Statistics (probability) problem

[Lateral]

Homework Statement

Basically the garbage information summed up: a truck is transporting a bunch of batteries, with lots of different brands. The truck crashes and the batteries and scrambled.

Suppose the number of pairs of batteries is n. Each pair is a different brand. If 2r batteries are chosen at random, and 2r < n, show that the probability there is no matching pair, by brand, is:

2$$^{}2r$$ n! (2n - 2r)! / (2n)! (n - 2r)!

Homework Equations

I don't know, but I can see that the expectation formula E(x) = $$\Sigma$$ (x P(X=x)) and the Permutation formula nPr = n! / (n - r)! and Combination formula nCr = n! / (n - r)! r! may be useful as they seem to be of a similar format to the given equation.

The Attempt at a Solution

The part is struggle most with is why they have taken 2 to the power of 2r. (2n - 2r) is obviously total batteries less chosen batteries. The denominator is total batteries by pairs less batteries, but again I'm at a loss as to why they have done this.

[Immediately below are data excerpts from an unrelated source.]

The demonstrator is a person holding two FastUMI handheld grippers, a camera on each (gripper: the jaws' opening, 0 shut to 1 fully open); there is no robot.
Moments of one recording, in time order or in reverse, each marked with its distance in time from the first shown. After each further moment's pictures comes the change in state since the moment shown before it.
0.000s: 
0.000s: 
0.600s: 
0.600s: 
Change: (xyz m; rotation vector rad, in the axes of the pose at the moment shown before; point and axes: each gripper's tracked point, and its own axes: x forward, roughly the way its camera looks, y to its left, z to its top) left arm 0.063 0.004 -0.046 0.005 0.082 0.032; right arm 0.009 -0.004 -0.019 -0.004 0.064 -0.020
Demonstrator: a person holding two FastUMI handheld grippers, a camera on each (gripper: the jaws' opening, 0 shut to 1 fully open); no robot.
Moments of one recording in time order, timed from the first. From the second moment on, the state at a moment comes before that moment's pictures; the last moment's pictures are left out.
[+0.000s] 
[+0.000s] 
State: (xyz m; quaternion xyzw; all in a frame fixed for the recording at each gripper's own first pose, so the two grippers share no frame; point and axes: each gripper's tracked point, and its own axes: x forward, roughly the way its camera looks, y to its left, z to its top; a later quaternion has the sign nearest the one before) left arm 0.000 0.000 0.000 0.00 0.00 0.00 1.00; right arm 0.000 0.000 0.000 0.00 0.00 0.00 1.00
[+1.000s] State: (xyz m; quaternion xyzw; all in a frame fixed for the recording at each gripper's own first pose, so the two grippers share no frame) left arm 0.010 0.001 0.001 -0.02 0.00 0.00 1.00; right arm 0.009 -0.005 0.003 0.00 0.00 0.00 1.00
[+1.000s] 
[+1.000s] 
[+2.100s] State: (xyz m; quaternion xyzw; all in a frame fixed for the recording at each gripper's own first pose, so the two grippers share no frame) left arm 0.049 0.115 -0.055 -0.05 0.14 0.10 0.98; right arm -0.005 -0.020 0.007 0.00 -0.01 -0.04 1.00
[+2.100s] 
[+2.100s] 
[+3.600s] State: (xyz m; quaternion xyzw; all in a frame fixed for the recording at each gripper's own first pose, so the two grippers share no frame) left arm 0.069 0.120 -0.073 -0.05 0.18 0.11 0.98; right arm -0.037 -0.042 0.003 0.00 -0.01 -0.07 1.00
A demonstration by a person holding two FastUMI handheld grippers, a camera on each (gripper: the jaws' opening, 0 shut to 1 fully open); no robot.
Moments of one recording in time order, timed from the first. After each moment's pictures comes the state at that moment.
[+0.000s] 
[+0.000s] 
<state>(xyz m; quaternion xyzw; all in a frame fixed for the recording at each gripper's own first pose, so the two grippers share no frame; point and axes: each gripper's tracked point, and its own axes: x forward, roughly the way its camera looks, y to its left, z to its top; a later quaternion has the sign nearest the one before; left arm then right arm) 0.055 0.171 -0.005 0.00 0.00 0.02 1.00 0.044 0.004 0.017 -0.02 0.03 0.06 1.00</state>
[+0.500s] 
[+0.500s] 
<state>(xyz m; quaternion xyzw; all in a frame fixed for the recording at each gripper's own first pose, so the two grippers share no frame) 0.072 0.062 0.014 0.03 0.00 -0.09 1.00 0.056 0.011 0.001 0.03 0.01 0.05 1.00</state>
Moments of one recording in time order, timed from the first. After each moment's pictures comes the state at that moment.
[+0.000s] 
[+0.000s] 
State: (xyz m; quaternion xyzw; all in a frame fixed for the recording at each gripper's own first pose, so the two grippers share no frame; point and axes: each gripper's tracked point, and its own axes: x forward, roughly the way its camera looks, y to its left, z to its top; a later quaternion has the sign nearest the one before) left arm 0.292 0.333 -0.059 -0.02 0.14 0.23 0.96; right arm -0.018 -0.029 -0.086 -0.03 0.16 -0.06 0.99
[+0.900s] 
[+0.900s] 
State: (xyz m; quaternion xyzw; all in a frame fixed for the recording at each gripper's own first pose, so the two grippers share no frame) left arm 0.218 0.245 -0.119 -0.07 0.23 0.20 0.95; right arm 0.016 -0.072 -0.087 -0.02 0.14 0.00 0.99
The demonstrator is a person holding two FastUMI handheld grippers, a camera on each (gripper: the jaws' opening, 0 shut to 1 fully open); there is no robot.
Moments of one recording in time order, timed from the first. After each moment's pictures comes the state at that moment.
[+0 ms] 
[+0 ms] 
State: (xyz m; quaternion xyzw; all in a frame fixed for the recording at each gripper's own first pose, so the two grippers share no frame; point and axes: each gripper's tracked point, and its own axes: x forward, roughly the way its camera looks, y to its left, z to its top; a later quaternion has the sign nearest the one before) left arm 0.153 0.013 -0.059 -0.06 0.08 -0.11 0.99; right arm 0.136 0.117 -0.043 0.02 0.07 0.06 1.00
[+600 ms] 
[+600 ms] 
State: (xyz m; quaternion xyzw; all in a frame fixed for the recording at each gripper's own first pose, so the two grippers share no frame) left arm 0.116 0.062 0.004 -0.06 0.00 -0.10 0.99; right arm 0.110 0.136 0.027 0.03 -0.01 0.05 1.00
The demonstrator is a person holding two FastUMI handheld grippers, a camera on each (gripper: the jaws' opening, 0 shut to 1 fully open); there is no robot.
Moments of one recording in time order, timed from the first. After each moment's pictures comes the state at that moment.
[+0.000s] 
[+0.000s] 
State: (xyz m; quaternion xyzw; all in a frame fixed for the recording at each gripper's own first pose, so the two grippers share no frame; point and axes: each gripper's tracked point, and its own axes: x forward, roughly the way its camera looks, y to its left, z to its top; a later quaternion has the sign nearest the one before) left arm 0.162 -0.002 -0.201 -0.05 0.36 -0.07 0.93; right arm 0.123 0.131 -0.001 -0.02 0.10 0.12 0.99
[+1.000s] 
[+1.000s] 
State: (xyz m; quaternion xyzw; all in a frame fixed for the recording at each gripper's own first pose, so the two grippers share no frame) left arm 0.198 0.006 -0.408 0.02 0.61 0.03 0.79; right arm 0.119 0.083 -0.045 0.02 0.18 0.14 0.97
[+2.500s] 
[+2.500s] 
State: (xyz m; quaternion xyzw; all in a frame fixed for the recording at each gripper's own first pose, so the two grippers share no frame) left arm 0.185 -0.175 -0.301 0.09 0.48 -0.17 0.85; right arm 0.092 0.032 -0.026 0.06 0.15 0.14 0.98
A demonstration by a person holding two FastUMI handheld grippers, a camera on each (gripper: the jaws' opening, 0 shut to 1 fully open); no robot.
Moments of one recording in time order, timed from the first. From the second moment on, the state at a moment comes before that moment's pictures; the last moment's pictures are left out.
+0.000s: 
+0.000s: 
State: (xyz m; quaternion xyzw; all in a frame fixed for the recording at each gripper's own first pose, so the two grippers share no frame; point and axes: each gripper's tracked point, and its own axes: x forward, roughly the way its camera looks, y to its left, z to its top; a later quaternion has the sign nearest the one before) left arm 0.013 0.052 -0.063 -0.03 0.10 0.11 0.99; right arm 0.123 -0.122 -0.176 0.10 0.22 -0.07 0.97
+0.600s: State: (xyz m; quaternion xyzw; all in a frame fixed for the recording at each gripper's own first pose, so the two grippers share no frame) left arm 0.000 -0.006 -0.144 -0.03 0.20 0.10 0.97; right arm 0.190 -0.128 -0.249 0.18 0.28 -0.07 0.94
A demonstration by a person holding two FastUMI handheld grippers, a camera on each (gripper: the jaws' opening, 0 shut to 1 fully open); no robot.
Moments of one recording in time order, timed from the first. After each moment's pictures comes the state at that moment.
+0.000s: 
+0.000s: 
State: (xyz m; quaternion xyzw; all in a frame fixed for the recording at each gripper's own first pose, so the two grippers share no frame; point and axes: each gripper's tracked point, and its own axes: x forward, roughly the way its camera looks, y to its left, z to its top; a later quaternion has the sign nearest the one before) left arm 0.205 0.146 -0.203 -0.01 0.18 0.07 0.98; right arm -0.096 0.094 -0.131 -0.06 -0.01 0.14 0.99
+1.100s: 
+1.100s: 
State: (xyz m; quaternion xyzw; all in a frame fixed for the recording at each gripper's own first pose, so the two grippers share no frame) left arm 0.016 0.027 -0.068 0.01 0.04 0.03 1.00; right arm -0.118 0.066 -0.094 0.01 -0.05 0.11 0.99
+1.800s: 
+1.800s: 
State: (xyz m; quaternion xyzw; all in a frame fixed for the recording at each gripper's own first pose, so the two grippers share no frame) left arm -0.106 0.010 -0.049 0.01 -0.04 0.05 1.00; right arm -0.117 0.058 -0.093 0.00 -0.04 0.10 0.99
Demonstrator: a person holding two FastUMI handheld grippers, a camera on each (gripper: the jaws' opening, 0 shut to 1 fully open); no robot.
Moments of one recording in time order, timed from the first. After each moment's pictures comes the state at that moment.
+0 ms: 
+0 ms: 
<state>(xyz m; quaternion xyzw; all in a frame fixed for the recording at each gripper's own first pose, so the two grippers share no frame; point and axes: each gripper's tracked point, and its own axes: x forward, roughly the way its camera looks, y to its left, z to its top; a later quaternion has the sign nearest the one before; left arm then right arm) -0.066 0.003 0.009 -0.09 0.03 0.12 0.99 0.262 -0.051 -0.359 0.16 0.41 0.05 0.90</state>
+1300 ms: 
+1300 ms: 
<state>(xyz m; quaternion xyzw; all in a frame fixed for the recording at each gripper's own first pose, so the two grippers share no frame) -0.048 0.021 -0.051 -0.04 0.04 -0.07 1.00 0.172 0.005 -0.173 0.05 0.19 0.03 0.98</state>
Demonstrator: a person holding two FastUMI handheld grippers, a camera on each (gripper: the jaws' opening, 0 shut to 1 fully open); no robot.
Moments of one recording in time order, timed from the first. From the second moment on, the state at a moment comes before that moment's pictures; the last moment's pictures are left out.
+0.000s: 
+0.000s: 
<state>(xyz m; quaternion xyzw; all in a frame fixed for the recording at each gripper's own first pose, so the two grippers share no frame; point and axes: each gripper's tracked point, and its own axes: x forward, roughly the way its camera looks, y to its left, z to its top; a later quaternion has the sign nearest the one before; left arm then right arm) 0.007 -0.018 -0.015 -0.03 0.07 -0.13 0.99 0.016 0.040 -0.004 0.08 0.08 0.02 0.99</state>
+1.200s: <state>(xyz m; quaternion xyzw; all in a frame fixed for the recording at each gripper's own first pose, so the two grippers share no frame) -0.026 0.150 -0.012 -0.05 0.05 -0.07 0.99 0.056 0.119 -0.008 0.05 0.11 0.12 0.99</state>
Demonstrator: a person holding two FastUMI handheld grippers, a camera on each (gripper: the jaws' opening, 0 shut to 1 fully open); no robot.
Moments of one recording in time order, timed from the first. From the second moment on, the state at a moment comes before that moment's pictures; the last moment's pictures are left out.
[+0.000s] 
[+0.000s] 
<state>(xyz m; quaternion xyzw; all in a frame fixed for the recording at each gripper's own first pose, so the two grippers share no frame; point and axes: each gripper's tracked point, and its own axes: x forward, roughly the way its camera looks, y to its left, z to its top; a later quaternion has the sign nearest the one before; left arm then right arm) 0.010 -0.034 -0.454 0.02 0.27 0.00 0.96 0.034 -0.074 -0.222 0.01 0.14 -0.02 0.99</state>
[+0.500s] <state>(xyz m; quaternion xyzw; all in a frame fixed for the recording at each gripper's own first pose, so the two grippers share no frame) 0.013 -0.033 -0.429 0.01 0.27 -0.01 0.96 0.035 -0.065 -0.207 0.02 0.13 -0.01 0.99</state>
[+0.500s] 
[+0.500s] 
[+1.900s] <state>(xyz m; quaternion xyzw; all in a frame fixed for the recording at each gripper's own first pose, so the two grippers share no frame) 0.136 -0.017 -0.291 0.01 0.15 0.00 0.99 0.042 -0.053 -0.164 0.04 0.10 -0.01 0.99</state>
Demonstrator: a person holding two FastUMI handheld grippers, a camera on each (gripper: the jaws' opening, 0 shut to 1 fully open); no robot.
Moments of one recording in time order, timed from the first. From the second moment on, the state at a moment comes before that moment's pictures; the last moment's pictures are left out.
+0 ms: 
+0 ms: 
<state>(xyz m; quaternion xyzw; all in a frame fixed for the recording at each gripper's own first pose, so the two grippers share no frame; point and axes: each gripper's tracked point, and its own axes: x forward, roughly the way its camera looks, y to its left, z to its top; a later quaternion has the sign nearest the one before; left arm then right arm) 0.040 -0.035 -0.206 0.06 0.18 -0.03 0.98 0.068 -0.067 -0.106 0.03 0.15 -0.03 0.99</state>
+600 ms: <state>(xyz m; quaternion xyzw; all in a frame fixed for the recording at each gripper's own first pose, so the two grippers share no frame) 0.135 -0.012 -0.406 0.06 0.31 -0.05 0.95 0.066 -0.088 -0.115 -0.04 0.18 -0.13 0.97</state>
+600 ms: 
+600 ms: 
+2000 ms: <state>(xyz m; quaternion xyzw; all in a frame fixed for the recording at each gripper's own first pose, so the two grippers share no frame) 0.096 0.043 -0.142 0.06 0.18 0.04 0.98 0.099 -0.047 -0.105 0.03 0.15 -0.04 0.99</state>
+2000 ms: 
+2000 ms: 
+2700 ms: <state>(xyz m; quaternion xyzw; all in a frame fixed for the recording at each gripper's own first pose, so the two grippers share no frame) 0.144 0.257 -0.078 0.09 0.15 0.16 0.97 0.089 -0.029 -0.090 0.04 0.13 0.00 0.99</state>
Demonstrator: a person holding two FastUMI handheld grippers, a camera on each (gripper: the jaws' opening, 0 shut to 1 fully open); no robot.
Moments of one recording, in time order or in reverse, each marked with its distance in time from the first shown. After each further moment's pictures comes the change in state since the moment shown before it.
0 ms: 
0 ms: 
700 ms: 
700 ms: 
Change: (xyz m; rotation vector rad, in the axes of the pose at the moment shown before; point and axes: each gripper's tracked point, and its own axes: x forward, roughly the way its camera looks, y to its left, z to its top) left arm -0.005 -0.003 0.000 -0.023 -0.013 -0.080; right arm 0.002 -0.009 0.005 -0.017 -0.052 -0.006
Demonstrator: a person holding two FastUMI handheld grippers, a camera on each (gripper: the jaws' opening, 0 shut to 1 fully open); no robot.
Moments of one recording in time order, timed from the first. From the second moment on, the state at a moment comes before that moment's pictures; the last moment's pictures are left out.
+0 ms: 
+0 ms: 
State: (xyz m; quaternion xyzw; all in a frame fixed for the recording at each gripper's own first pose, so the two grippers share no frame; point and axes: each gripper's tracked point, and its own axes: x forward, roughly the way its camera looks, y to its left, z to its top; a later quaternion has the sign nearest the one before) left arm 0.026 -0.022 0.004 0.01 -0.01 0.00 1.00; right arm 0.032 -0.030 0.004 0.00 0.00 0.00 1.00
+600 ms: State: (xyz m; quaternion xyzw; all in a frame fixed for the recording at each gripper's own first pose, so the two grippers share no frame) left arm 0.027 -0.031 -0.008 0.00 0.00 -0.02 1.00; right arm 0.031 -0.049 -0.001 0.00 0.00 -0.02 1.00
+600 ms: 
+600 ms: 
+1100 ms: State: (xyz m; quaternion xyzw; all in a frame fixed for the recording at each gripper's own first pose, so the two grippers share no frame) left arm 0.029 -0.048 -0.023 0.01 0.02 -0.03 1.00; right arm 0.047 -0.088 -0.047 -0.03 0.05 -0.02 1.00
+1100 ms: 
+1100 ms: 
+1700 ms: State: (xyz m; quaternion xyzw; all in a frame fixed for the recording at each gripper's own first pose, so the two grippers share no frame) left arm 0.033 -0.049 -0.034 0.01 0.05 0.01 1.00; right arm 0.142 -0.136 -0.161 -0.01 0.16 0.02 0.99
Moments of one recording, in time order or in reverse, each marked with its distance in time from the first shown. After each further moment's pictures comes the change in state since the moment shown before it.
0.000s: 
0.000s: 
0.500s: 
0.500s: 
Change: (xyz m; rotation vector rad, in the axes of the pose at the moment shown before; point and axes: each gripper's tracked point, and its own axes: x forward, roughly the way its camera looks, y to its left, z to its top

Can anyone shed some light?

 

[EnumaElish]

2^(2r) = # of all subsets of a set with 2r elements.

n! / [(2r)! (n - 2r)!] = nC(2r)

(2n)! / [(2r)! (2n - 2r)!] = (2n)C(2r)

Does this help?

 

[Architeuthis Dux]

I understand your confusion and I will try to explain the reasoning behind this equation. Firstly, the problem is asking for the probability that there are no matching pairs of batteries after choosing 2r batteries out of the total n pairs. This can be thought of as a combination problem, where we are choosing 2r objects out of n objects without replacement.

Now, let's break down the numerator of the equation. We have 2^{}2r, which represents the number of ways to choose 2r batteries out of 2r pairs. This is equivalent to (2r)! as each pair can be arranged in 2 different ways (e.g. A-B or B-A). Next, we have n! which represents the number of ways to choose the remaining n-2r pairs out of the total n pairs. Finally, we have (2n-2r)! which represents the number of ways to arrange the remaining batteries within the chosen pairs.

Moving on to the denominator, we have (2n)! which represents the total number of ways to arrange all the batteries. And (n-2r)! which represents the number of ways to arrange the remaining n-2r pairs.

Putting it all together, we can see that the numerator and denominator represent the total number of ways to choose and arrange the batteries without any matching pairs, divided by the total number of ways to choose and arrange all the batteries. This gives us the probability of no matching pairs.

I hope this helps to clarify the reasoning behind the equation. It may be helpful to think of it in terms of combinations and permutations, as you mentioned, and also to draw out a few examples to see the pattern.